### Assignment
Your task is to copy every line below that contains the word "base".

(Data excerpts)
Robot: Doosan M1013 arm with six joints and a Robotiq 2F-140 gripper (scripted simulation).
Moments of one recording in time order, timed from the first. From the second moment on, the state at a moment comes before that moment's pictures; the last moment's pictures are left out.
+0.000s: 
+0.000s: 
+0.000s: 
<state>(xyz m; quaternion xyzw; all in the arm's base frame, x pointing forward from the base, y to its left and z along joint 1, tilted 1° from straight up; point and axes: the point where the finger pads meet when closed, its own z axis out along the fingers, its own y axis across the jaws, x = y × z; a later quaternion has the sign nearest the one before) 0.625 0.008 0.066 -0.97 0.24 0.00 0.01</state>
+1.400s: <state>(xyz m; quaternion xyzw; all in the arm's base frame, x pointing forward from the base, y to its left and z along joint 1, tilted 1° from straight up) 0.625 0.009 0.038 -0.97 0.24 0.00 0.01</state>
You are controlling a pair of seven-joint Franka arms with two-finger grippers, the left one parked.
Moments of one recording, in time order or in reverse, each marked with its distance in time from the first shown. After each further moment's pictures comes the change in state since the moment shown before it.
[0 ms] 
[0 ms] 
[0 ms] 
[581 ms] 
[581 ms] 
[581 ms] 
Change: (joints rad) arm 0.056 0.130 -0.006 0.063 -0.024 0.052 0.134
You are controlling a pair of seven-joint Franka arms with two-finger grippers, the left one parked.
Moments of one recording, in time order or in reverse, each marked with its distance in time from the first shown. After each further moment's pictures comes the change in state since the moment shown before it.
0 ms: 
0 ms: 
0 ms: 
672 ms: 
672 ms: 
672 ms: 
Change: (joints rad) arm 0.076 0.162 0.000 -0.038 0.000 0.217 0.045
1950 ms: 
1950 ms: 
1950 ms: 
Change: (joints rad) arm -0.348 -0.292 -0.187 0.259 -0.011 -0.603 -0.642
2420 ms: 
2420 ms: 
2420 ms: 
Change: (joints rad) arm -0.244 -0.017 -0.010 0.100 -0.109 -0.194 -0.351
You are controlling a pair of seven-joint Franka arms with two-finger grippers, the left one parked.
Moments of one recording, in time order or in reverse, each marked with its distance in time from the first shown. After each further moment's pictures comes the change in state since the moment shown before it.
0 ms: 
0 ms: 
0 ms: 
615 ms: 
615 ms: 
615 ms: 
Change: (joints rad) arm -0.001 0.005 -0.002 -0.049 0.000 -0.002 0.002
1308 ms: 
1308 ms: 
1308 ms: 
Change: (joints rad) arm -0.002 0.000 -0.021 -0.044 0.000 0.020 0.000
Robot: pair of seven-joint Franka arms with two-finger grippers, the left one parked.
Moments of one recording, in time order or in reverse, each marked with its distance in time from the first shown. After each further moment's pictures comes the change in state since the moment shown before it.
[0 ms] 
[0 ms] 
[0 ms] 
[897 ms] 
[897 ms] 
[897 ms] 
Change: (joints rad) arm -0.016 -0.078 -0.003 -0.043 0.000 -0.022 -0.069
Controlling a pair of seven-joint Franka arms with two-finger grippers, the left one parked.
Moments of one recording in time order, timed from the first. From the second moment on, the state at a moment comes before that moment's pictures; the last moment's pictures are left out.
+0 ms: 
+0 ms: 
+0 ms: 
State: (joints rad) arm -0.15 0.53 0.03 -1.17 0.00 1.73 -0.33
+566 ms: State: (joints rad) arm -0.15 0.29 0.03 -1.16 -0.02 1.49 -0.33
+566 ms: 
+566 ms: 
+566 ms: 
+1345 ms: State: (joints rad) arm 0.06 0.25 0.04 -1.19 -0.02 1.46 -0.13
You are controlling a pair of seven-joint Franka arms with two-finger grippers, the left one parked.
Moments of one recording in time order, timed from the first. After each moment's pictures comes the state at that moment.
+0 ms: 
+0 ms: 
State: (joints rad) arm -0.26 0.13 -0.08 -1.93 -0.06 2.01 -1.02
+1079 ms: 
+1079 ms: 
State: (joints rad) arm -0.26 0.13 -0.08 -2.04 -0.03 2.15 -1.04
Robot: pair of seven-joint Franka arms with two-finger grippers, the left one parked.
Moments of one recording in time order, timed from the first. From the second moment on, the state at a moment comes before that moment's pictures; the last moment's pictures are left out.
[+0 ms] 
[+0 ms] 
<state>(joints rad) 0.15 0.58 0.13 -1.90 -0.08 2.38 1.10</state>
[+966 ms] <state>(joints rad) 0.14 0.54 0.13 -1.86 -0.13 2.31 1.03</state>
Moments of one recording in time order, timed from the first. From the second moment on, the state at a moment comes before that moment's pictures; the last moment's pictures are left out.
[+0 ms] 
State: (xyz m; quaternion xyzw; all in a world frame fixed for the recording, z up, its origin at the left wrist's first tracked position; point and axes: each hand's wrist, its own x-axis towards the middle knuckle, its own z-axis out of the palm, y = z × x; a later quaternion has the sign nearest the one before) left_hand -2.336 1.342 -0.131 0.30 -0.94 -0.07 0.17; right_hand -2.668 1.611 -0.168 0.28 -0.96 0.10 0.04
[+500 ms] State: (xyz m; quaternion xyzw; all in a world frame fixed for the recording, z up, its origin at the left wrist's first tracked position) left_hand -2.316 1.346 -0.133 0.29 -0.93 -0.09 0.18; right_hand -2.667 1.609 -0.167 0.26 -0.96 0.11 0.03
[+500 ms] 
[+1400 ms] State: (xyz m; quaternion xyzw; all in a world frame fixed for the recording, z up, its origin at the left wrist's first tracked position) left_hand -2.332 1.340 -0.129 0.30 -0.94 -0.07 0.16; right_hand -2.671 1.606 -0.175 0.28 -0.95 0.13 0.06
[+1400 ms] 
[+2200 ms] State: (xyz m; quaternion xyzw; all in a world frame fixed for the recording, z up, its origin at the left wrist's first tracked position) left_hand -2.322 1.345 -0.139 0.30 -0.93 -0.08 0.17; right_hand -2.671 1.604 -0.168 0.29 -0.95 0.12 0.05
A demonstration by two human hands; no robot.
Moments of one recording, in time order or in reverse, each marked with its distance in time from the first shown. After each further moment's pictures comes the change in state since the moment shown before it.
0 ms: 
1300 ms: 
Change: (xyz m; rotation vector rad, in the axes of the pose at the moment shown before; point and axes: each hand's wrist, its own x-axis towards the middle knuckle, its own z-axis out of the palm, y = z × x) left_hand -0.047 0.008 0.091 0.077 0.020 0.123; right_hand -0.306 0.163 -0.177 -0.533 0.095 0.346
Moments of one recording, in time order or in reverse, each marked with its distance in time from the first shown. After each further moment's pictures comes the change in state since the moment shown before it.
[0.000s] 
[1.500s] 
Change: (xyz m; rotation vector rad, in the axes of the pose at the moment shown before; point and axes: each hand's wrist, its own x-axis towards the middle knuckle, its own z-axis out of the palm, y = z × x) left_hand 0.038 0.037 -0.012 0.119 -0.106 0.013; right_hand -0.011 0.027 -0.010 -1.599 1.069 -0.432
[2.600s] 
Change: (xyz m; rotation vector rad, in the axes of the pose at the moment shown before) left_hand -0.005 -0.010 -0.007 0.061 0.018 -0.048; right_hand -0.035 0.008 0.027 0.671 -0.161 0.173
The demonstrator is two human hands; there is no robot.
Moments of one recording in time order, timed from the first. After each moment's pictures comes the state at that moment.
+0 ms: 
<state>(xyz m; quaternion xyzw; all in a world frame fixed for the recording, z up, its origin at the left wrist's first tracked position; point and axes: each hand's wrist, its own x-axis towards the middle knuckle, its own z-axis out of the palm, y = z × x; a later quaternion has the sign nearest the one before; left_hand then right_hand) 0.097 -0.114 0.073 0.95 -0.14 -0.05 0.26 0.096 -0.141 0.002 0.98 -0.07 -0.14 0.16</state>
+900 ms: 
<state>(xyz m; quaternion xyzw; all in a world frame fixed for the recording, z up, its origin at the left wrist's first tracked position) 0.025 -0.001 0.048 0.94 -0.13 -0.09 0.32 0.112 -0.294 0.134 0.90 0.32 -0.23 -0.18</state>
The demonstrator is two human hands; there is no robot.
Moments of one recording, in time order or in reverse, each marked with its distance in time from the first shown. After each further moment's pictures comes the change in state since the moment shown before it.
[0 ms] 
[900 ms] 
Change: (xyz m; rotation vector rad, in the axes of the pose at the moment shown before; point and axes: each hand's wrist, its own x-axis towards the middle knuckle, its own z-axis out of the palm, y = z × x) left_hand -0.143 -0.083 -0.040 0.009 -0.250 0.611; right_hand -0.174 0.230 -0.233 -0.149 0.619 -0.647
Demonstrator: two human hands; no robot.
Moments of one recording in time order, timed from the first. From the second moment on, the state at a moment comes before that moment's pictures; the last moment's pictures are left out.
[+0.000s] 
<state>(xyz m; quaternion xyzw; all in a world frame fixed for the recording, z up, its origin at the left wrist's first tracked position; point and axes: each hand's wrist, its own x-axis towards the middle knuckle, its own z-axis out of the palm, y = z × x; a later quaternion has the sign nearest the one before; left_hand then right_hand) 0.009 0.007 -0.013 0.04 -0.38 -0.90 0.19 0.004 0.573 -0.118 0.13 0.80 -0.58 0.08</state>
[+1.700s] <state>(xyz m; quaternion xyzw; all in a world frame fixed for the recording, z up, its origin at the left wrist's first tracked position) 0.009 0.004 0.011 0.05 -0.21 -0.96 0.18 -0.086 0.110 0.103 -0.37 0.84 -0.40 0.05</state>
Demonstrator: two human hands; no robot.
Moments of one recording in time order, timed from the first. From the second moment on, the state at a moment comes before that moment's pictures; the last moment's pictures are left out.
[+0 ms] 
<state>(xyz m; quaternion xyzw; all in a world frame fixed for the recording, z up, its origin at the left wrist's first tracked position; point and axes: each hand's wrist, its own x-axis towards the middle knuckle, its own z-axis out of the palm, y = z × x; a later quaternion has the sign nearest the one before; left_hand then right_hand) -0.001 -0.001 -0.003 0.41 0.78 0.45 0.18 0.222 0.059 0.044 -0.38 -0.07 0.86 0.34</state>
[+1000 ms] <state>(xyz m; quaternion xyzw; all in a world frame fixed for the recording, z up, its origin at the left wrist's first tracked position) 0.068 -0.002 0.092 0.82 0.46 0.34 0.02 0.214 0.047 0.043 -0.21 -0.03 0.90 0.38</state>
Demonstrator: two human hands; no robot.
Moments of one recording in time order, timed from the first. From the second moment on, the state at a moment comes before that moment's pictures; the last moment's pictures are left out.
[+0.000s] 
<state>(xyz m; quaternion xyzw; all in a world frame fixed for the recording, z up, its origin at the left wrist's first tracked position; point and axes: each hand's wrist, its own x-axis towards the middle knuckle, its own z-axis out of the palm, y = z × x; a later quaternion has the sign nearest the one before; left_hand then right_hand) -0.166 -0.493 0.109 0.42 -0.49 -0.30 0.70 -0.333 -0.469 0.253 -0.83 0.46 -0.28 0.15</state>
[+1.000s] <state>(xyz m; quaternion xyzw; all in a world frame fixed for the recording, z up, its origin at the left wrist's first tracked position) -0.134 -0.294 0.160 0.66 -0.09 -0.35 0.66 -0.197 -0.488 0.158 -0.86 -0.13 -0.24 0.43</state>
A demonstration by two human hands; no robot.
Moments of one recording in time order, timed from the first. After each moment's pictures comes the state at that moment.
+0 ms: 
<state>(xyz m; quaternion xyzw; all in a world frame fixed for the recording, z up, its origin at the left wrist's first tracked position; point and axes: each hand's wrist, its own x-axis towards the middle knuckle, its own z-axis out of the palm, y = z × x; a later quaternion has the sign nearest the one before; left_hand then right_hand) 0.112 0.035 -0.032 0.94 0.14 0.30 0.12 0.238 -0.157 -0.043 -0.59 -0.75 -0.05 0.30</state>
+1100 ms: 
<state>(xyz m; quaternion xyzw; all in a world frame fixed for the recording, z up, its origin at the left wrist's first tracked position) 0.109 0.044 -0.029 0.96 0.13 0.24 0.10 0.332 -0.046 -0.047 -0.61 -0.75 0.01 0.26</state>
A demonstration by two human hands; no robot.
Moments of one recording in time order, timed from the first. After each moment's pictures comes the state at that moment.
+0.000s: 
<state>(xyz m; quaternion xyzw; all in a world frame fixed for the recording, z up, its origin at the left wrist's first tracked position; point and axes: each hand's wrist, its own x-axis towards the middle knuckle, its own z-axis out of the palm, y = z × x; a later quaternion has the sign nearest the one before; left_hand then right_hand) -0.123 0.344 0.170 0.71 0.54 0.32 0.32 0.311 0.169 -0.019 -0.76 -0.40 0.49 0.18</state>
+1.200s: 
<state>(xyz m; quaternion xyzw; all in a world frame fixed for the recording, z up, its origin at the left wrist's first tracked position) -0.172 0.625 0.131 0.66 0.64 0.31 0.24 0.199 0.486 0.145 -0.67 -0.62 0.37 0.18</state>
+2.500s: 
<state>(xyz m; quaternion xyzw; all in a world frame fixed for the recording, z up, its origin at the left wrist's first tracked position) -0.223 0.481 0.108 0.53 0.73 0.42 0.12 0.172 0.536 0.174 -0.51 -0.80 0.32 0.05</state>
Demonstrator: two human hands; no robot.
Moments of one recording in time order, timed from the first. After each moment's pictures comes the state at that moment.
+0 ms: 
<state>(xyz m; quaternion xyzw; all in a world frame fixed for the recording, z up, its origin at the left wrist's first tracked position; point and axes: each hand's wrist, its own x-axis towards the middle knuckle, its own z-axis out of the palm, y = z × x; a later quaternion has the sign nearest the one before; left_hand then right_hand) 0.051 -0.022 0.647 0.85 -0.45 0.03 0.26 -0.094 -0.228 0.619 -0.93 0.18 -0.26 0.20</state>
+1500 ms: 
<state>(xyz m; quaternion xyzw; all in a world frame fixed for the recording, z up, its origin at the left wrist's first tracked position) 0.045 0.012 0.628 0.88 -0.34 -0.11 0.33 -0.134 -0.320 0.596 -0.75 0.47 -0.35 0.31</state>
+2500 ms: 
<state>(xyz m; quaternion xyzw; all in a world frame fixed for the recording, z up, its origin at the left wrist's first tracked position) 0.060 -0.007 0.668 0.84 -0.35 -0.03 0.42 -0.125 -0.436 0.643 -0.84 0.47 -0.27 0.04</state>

### Response to the exercise
<state>(xyz m; quaternion xyzw; all in the arm's base frame, x pointing forward from the base, y to its left and z along joint 1, tilted 1° from straight up; point and axes: the point where the finger pads meet when closed, its own z axis out along the fingers, its own y axis across the jaws, x = y × z; a later quaternion has the sign nearest the one before) 0.625 0.008 0.066 -0.97 0.24 0.00 0.01</state>
+1.400s: <state>(xyz m; quaternion xyzw; all in the arm's base frame, x pointing forward from the base, y to its left and z along joint 1, tilted 1° from straight up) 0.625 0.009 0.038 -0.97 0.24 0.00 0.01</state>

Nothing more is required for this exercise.